Third, the parties already knew what their shares were worth – they agreed to the value of their shares in a negotiated, arms-length transaction with a third-party purchaser, the very best evidence of value.
Fourth, the decision in Klein leaves a damaged shareholder with no legal remedy at all: it is now years too late to commence an appraisal proceeding (BCL § 623 [h] [2]).
Was there a way to plead post-closing misconduct, like misappropriation of the sale proceeds, the claim as direct, not derivative, to potentially circumvent the exclusivity provision of BCL § 623 (k)?

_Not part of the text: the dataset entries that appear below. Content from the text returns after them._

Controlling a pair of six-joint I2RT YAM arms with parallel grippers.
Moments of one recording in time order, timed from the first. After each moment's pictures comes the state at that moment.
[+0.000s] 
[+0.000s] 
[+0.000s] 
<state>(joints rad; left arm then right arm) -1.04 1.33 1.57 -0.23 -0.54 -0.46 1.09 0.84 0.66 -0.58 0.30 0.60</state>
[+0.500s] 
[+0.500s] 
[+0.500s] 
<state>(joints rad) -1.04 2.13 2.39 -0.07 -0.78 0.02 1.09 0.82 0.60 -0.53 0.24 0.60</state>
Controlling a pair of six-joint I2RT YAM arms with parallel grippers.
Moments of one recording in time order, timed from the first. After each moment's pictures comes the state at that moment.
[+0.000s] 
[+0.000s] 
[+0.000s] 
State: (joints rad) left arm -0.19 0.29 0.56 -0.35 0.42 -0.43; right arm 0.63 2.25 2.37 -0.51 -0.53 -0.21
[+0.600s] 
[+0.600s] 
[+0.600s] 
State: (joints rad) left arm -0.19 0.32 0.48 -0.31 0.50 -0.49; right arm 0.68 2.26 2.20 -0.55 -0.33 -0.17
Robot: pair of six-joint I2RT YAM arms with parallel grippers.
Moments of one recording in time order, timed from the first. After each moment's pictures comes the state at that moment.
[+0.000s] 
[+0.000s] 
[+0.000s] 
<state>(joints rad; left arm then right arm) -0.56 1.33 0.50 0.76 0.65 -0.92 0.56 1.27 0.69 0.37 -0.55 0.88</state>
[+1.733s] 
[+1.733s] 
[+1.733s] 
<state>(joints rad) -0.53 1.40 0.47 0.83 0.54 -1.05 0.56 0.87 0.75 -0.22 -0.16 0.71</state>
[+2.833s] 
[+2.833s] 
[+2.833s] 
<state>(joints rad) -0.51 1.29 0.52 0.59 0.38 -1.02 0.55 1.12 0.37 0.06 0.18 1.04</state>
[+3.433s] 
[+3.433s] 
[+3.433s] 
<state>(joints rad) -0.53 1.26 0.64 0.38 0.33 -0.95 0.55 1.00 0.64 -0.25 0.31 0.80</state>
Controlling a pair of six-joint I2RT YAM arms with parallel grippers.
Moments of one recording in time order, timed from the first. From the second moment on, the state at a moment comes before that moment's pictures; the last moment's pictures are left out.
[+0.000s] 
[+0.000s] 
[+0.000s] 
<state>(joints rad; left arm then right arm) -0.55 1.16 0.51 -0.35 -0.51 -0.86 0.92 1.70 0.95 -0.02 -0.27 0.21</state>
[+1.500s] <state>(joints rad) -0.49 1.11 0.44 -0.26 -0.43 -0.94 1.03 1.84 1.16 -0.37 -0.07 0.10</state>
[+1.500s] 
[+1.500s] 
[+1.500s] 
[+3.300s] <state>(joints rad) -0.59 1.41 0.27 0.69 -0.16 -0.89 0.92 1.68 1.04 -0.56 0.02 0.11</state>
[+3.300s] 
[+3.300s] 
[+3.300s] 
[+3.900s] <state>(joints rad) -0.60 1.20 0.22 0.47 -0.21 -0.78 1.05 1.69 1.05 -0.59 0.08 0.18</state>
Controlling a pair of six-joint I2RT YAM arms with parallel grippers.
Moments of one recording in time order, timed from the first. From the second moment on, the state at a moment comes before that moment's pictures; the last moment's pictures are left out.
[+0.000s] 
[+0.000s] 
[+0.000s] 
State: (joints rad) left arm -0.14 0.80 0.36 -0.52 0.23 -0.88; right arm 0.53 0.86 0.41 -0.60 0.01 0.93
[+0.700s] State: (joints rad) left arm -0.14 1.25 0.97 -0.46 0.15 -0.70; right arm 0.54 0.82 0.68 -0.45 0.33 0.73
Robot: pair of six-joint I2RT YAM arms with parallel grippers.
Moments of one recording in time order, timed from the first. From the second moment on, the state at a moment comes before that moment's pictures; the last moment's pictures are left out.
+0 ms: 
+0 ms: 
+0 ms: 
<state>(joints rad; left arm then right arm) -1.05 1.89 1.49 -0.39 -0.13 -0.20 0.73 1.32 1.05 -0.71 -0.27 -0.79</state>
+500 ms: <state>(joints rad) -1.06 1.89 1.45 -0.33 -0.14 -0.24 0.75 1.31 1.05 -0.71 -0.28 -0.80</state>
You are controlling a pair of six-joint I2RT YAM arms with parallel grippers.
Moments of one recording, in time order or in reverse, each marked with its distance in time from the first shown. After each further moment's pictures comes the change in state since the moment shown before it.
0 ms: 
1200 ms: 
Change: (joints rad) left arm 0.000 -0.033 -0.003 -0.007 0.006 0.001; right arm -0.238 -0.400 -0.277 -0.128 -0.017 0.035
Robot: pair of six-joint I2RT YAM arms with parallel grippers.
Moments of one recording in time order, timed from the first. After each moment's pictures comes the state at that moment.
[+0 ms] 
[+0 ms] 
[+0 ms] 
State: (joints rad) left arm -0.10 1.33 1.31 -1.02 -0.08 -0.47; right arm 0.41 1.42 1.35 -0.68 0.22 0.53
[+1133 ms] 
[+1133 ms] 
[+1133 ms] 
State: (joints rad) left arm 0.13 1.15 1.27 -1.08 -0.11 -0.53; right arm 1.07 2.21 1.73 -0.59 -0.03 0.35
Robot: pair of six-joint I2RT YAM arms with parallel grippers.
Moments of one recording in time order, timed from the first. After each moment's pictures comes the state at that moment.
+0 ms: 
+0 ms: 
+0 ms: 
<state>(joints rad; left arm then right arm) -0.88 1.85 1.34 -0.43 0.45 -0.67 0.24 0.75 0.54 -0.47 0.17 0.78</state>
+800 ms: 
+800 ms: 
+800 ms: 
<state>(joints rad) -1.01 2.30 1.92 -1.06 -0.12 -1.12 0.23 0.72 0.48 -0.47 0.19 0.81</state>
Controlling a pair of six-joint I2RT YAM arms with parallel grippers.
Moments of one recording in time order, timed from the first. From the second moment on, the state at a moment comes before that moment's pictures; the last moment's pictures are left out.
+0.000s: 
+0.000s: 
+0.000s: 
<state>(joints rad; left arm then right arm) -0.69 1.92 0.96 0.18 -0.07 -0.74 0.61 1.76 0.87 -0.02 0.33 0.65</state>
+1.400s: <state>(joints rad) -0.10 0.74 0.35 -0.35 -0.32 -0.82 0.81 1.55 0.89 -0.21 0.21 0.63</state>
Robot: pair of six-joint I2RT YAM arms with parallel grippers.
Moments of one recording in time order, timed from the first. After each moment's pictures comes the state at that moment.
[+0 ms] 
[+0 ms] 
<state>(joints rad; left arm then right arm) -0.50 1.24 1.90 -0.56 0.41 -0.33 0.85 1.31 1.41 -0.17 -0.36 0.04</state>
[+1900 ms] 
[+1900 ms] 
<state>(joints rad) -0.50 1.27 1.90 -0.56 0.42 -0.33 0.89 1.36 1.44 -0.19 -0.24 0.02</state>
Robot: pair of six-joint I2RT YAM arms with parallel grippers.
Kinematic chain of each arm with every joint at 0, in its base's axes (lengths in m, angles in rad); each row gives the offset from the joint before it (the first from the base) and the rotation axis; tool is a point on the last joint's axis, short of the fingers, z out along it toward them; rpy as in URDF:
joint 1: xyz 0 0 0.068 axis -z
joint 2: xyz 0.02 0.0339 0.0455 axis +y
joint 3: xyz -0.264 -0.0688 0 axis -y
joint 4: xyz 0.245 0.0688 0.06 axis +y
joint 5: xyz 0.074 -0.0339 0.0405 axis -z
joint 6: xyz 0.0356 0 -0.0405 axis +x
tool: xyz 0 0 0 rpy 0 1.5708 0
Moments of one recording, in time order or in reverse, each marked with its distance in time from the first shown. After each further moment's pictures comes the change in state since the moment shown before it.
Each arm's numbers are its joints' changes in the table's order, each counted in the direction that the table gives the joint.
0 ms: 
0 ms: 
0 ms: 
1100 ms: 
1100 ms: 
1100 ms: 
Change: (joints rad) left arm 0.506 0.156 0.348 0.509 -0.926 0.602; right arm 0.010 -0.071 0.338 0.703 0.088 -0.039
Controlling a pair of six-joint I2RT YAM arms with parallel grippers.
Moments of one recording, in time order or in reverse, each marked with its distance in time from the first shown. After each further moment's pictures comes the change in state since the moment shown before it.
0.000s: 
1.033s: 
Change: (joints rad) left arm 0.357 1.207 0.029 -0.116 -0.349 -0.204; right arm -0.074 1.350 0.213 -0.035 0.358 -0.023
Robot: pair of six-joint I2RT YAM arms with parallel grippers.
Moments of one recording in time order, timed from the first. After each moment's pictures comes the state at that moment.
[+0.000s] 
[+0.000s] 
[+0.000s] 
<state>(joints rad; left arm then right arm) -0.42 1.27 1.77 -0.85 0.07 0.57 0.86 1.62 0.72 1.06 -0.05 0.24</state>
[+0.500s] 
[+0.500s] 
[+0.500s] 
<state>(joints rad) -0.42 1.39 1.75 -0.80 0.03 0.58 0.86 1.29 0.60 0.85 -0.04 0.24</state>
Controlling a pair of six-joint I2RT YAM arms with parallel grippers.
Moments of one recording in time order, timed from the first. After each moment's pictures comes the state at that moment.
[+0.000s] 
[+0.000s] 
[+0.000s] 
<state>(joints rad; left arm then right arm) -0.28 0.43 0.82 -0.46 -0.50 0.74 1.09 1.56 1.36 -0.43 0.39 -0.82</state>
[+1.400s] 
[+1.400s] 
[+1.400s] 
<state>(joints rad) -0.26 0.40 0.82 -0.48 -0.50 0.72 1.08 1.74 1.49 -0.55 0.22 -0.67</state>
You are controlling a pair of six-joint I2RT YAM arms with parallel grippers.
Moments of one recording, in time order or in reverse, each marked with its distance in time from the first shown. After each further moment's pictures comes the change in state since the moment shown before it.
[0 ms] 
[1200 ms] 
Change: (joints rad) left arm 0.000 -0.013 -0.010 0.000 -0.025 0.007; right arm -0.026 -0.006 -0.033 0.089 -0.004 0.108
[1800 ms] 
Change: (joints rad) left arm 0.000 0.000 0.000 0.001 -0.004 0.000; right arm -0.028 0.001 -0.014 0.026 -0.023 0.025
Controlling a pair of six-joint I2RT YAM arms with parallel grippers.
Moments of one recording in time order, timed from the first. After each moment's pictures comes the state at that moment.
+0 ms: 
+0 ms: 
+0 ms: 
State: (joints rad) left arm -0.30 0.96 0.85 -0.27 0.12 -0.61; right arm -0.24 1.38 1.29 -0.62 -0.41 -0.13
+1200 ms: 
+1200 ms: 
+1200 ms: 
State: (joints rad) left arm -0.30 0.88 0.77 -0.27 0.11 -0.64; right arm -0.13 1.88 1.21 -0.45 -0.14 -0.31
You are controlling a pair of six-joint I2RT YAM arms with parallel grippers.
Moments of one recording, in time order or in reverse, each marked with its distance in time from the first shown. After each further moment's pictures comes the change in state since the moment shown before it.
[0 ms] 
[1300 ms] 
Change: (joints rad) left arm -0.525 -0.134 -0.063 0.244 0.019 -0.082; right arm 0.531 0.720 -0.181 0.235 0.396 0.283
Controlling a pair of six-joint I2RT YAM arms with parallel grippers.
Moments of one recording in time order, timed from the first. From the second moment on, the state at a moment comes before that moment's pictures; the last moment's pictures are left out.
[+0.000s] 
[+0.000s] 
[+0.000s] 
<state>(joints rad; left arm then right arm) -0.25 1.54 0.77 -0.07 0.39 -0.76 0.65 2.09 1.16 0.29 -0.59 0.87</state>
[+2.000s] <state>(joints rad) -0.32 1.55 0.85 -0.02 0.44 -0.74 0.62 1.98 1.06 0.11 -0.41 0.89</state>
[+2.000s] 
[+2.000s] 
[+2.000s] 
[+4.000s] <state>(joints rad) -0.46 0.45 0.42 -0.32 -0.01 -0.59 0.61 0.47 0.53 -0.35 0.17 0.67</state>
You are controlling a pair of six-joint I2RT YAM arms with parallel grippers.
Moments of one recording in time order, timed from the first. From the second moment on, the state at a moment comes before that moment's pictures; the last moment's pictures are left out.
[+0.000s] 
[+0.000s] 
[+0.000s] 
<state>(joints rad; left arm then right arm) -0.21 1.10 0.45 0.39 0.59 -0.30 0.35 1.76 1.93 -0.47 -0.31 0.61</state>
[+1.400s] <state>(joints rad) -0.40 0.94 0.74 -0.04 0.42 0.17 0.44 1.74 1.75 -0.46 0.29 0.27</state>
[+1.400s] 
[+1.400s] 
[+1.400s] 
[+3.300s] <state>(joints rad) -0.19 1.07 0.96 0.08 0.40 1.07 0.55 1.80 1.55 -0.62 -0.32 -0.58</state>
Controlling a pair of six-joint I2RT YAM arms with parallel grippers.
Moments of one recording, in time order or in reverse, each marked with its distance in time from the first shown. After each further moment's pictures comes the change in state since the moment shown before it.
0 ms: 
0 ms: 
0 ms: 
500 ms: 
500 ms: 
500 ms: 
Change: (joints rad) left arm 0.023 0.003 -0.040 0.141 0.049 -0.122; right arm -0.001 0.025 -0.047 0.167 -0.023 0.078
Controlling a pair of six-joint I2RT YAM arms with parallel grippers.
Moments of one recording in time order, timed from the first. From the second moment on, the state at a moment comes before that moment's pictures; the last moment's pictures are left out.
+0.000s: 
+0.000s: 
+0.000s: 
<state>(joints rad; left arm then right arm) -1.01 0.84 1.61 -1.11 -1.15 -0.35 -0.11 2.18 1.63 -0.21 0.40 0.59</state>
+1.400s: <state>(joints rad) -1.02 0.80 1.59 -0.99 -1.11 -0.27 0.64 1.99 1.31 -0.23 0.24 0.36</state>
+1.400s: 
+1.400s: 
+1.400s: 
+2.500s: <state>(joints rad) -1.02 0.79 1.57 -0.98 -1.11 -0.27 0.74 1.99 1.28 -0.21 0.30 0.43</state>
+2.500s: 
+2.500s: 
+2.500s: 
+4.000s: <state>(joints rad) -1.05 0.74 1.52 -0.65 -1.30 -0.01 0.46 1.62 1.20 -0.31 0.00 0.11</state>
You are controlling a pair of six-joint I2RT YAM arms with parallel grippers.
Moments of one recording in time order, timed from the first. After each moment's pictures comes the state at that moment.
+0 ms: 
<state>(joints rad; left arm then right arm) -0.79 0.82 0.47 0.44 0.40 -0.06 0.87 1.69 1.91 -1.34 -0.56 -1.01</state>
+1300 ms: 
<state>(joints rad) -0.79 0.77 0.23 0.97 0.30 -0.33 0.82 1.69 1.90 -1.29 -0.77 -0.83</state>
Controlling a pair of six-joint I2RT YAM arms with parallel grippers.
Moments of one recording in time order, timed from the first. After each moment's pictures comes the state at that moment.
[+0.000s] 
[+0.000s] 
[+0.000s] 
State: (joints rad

There is some authority that a claim for diversion by a shareholder of the proceeds of an asset sale alleges an individual harm and states a viable direct claim for conversion (see e.g. Collins v Telcoa Intern. Corp., 283 AD2d at 134 [“plaintiff claims that after the improper sale was completed, Dolin absconded with the plaintiff’s share of the proceeds of the sale. This adequately states a cause of action sounding in conversion”]).
But this case law is little solace to Klein. The three-year statute of limitations for conversion would have accrued and run years ago. Klein is another one of the many cases we write about here on New York Business Divorce where it’s hard not to feel sorry for the loser.
Klein is a lesson to practitioners: for asset sales and mergers, failure of a shareholder to exercise the fair value appraisal remedy of BCL § 623 – even if the shareholder consents to the transaction – may extinguish any legal remedy by virtue of share ownership, even for post-closing events.